Home Medications 5. Reviewing and signing off MAR changes

5. Reviewing and signing off MAR changes

Last updated on Apr 28, 2026

Whenever someone changes a medication record (adds, edits, stops, restarts), BEHCA creates a MAR version and notifies designated reviewers. This article covers the review side.

Why reviews exist

Medication records are clinically and legally significant. The review workflow:

  • Adds a second-pair-of-eyes check on any changes.

  • Creates a signed audit trail for regulators, families, and prescribers.

  • Catches mistakes early — before staff start administering a wrong dose.

Who reviews

Reviewers are configured per organization. Typically:

  • Managers with Review MAR permission receive review notifications and can approve.

  • Specific staff (e.g. nurses) can be granted review rights.

  • The person who made the change usually can't review their own change (depending on configuration).

If you have Review MAR permission, you'll see review prompts; if not, the workflow runs without involving you.

Where to review

On the web

  1. Sign in at app.behca.com (US) or au.behca.com (Australia).

  2. Open MAR for the profile.

  3. Click MAR Versions (or look for a notification banner about pending reviews).

  4. Browse the list of changes — each shows what was added/edited/stopped, who did it, when, and the current review status.

On mobile

Reviewers may receive a push notification linking directly to the version page on the web. Heavy review work is best done on the web.

What you'll see in a version entry

Each version shows:

  • What changed — e.g. "Risperidone 0.5mg added", "Sertraline schedule changed from BID to TID".

  • Who made the change — name and timestamp.

  • The previous state of the medication, side-by-side with the new state, where applicable.

  • Reviewer slot — empty until reviewed, then showing the reviewer's name, time, and any notes.

Approving a change

  1. Read the change details carefully.

  2. Cross-check against the prescription order, label, or clinician note if available.

  3. Click Approve (or Sign Off).

  4. (Optional) Add reviewer notes — context that future readers may want.

Once approved, the version locks. The medication's current state reflects the approved version.

Rejecting / requesting changes

If something looks wrong:

  1. Don't approve.

  2. Use the comments / notes to flag the issue.

  3. Contact the person who made the change directly.

  4. They can edit the medication, which creates a new version to be reviewed.

There isn't a formal "reject" button in most setups — the workflow is approve or wait.

Multiple reviewers

If your organization requires more than one reviewer (e.g. RN + Manager), each reviewer signs off independently. The version is fully approved when all required reviewers have signed.

Reviewing past versions

The MAR Versions page shows the full history of every change to every medication on the profile, in reverse chronological order. You can browse to see how a medication has evolved over time, which is useful for clinical reviews.

Common questions

  • What happens if a change isn't reviewed? — The medication is still active; staff continue to administer. Lack of review is a paperwork issue, not a clinical block.
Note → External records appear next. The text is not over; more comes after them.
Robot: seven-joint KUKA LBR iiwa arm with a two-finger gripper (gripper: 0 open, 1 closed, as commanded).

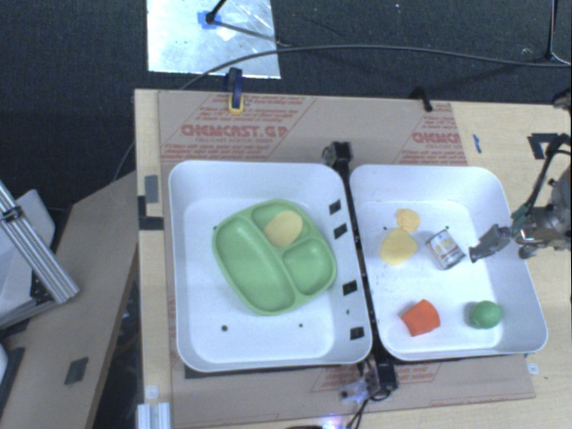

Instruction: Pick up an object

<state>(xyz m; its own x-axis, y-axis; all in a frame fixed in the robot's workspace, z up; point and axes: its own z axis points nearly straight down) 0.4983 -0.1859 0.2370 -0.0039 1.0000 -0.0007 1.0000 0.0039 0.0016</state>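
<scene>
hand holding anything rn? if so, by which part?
Nothing held. The hand sits at the right bin's right edge, beside the small can, with nothing between its fingers.

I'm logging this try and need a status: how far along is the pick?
Done: nothing looks picked yet. The can, the two yellow pieces, the orange block and the green ball all lie in the right bin.
In hand: the gripper sits at that bin's right side, just right of the can, with nothing seen between its fingers.
Left: closing on an object and lifting it.
</scene>
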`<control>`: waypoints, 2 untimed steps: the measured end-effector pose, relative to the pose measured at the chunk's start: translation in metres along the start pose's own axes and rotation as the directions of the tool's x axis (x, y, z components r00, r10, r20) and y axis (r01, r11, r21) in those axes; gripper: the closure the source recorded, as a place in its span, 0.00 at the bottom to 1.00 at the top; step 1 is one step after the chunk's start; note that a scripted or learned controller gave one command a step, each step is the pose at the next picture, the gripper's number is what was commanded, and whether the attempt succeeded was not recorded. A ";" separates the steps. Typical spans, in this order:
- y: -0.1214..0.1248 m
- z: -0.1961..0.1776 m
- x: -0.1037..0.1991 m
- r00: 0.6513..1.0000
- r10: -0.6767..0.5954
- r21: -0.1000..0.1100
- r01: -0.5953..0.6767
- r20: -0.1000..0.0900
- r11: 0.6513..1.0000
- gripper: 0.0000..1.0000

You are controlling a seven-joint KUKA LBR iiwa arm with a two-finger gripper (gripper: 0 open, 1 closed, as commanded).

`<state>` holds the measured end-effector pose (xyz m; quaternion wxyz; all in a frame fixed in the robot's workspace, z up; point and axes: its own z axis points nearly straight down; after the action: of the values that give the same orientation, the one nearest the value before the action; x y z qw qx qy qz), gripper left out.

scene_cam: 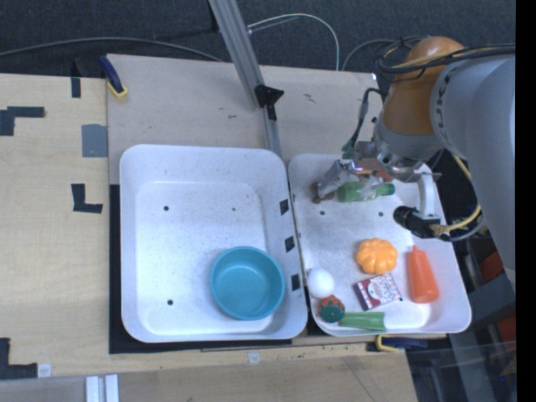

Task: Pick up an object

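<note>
Pincer: the pincer (362,171) is low over the top part of the right bin (335,224), at the end of the grey arm (469,99) that comes in from 3 o'clock.
Green thing: a small green thing (364,193) lies right under the pincer, touching it or nearly so.
Which way it lies: its long side runs across, from 9 o'clock to 3 o'clock, flat on the bin floor.
Brown bit: a small brown bit (322,193) sits at its 9 o'clock end; I cannot tell if it is part of it.
Pincer state: the fingers are too blurry and dark to see, so I cannot tell if they are spread or pressed together, or if they pinch the green thing.
Other things in right bin: an orange pumpkin (376,255), an orange carrot (421,275), a red and white packet (378,291), a white egg (320,281) and a green stalk (362,320) lie toward 6 o'clock, well apart from the pincer.
Left bin: the left bin (193,216) holds a blue bowl (246,283) near its 5 o'clock corner.
Table: both bins sit side by side on the tan table (50,216).
</note>
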<state>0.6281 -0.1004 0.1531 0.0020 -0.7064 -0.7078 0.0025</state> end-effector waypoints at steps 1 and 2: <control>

  • Can I edit my own change after submitting? — Yes, but it creates a new version that needs reviewing again.

  • Do I get notified about every MAR change? — Yes — if you have Review MAR permission. If you're getting too many, ask your Manager to refine who reviews what.

  • Is there a paper printout of approved versions? — Yes, the MAR PDF export includes version history. See Exporting PDF reports.